What you should do:
Would you repeat the entries beneath, with nothing changed?

▶

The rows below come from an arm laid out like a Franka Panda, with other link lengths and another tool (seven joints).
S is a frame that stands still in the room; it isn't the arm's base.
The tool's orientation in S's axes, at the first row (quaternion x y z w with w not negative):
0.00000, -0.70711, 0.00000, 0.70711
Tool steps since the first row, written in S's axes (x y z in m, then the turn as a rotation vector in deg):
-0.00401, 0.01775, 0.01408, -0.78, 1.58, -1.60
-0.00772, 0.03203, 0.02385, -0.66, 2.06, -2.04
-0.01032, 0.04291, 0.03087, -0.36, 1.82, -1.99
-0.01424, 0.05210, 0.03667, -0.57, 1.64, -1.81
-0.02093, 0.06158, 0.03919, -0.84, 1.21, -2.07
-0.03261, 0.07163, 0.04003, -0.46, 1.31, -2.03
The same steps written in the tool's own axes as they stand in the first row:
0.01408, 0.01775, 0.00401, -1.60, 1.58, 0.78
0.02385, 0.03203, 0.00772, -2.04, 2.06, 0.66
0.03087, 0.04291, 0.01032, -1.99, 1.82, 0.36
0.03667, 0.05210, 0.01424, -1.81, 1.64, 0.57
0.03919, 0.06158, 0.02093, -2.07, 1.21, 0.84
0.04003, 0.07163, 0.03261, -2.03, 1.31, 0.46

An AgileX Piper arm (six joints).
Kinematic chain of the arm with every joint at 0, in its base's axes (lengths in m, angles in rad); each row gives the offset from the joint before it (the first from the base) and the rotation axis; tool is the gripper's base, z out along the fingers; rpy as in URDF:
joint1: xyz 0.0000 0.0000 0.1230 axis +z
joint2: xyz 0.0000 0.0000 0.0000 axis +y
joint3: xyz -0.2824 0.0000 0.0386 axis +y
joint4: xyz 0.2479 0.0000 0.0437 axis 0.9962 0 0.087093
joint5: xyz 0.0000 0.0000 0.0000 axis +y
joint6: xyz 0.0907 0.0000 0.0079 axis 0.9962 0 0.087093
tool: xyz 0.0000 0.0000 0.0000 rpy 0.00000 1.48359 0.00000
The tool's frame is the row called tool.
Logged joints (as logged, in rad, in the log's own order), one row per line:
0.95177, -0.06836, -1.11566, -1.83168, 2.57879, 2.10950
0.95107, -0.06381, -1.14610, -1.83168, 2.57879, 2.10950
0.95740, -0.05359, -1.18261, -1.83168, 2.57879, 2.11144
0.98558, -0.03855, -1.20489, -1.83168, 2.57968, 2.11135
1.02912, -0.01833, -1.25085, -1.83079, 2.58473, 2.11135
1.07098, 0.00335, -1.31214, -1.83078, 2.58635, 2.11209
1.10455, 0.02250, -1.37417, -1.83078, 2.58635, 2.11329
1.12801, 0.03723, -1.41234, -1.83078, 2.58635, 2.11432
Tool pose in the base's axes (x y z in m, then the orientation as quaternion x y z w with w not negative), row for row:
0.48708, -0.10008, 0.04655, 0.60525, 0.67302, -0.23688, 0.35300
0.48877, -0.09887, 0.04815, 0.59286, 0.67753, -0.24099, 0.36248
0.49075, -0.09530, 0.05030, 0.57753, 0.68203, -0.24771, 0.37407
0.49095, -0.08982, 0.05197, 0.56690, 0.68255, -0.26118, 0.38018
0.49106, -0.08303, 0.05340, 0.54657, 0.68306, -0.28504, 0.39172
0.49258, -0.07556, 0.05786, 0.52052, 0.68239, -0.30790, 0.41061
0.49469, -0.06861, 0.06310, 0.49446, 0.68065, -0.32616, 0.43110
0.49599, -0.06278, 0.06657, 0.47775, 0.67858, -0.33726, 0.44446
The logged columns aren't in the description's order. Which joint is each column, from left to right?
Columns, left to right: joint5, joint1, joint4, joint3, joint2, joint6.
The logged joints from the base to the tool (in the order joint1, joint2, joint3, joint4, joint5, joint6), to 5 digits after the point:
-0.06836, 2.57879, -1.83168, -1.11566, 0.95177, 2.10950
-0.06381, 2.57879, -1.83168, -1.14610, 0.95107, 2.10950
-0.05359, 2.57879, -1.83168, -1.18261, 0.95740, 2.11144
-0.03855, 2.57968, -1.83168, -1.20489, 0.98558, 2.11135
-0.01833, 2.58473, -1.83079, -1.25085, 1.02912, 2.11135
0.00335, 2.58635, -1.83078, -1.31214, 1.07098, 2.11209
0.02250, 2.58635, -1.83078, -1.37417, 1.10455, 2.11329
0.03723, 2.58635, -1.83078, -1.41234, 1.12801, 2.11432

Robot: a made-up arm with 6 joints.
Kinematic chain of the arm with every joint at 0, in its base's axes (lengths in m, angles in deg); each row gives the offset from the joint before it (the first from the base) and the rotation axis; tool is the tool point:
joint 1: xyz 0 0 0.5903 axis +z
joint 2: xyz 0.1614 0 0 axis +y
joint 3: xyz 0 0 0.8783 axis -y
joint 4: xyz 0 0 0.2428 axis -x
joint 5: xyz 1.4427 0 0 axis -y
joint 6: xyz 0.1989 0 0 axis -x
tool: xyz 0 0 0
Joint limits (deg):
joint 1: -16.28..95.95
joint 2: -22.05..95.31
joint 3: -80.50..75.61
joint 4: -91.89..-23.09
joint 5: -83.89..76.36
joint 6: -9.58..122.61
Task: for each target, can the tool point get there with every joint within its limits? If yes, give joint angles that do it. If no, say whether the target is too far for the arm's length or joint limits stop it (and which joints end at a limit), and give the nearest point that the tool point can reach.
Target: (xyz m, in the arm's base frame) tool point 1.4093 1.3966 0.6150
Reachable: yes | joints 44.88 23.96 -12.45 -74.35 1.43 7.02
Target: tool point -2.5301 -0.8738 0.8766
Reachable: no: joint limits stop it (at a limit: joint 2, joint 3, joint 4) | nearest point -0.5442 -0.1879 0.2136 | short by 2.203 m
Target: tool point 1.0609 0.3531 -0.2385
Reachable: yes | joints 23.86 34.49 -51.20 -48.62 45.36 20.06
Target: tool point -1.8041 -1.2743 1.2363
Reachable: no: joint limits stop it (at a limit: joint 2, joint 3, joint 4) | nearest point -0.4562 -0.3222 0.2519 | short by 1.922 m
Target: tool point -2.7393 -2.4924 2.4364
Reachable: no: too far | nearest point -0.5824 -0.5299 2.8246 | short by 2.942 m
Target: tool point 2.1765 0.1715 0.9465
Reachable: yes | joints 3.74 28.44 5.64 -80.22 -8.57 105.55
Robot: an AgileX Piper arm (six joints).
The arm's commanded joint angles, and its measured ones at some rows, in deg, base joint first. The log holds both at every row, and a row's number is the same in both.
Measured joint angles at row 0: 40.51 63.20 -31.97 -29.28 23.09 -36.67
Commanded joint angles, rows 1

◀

Response to this exercise:
The rows below come from an arm laid out like a Franka Panda, with other link lengths and another tool (seven joints).
S is a frame that stands still in the room; it isn't the arm's base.
The tool's orientation in S's axes, at the first row (quaternion x y z w with w not negative):
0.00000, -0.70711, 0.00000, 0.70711
Tool steps since the first row, written in S's axes (x y z in m, then the turn as a rotation vector in deg):
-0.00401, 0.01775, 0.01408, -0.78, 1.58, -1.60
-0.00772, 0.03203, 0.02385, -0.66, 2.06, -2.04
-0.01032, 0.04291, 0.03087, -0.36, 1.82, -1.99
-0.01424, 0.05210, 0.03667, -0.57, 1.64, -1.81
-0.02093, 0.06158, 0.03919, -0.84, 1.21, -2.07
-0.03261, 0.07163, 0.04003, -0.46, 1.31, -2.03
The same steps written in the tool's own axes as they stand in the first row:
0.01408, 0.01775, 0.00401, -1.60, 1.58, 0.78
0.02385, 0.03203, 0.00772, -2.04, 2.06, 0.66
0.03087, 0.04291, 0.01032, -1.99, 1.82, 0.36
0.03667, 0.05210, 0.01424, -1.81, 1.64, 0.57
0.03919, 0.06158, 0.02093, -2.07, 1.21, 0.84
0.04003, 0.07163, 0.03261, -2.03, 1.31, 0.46

An AgileX Piper arm (six joints).
Kinematic chain of the arm with every joint at 0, in its base's axes (lengths in m, angles in rad); each row gives the offset from the joint before it (the first from the base) and the rotation axis; tool is the gripper's base, z out along the fingers; rpy as in URDF:
joint1: xyz 0.0000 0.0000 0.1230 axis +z
joint2: xyz 0.0000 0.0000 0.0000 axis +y
joint3: xyz -0.2824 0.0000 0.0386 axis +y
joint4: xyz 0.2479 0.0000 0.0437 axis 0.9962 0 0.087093
joint5: xyz 0.0000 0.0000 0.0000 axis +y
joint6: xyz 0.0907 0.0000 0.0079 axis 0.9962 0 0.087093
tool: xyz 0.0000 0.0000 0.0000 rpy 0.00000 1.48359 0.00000
The tool's frame is the row called tool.
Logged joints (as logged, in rad, in the log's own order), one row per line:
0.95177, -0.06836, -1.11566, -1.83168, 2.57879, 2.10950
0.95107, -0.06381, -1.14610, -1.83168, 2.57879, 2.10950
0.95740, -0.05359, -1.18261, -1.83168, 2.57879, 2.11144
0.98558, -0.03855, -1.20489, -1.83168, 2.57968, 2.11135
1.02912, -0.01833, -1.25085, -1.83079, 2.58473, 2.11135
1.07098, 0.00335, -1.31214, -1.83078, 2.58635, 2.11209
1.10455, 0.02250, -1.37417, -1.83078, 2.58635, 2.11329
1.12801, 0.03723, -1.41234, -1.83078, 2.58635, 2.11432
Tool pose in the base's axes (x y z in m, then the orientation as quaternion x y z w with w not negative), row for row:
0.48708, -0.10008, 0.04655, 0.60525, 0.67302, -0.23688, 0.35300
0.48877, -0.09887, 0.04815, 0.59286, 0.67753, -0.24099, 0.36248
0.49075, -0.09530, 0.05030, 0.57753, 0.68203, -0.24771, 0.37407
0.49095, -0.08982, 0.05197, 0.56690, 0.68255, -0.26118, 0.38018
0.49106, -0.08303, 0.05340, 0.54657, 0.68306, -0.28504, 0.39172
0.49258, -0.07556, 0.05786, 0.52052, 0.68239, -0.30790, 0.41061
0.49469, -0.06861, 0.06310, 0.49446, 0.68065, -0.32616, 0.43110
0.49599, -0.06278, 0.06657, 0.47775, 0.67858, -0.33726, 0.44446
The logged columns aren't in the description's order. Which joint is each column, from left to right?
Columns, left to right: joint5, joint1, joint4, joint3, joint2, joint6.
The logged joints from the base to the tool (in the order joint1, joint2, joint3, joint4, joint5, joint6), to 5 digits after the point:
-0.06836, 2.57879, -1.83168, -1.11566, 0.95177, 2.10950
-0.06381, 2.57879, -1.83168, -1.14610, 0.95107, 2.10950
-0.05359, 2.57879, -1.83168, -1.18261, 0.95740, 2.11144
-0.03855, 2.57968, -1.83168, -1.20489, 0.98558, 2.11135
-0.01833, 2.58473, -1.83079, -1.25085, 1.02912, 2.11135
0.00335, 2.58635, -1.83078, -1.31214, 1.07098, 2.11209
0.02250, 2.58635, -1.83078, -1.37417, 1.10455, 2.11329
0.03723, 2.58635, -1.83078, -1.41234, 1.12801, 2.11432

Robot: a made-up arm with 6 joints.
Kinematic chain of the arm with every joint at 0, in its base's axes (lengths in m, angles in deg); each row gives the offset from the joint before it (the first from the base) and the rotation axis; tool is the tool point:
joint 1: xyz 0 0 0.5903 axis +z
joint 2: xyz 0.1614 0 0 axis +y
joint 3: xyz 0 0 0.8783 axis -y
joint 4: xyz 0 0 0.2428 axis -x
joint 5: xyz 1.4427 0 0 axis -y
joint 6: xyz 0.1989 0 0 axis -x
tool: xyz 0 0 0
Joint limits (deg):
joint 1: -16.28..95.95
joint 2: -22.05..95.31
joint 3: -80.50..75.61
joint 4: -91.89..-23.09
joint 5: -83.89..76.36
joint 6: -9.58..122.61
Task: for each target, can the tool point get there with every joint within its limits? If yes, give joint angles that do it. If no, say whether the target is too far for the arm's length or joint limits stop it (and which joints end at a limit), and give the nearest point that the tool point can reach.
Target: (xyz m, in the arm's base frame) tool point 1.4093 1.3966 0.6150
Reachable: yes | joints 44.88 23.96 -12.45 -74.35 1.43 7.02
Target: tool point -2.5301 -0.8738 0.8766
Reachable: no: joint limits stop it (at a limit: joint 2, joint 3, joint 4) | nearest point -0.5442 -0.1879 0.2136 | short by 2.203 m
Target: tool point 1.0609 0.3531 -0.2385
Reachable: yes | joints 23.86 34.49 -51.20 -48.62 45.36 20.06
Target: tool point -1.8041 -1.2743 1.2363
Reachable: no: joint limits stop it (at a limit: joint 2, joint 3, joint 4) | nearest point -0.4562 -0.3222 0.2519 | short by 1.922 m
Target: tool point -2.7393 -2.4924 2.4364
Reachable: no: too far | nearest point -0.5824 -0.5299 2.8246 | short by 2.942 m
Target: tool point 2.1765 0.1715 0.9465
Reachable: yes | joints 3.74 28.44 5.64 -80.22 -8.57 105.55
Robot: an AgileX Piper arm (six joints).
The arm's commanded joint angles, and its measured ones at some rows, in deg, base joint first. The log holds both at every row, and a row's number is the same in both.
Measured joint angles at row 0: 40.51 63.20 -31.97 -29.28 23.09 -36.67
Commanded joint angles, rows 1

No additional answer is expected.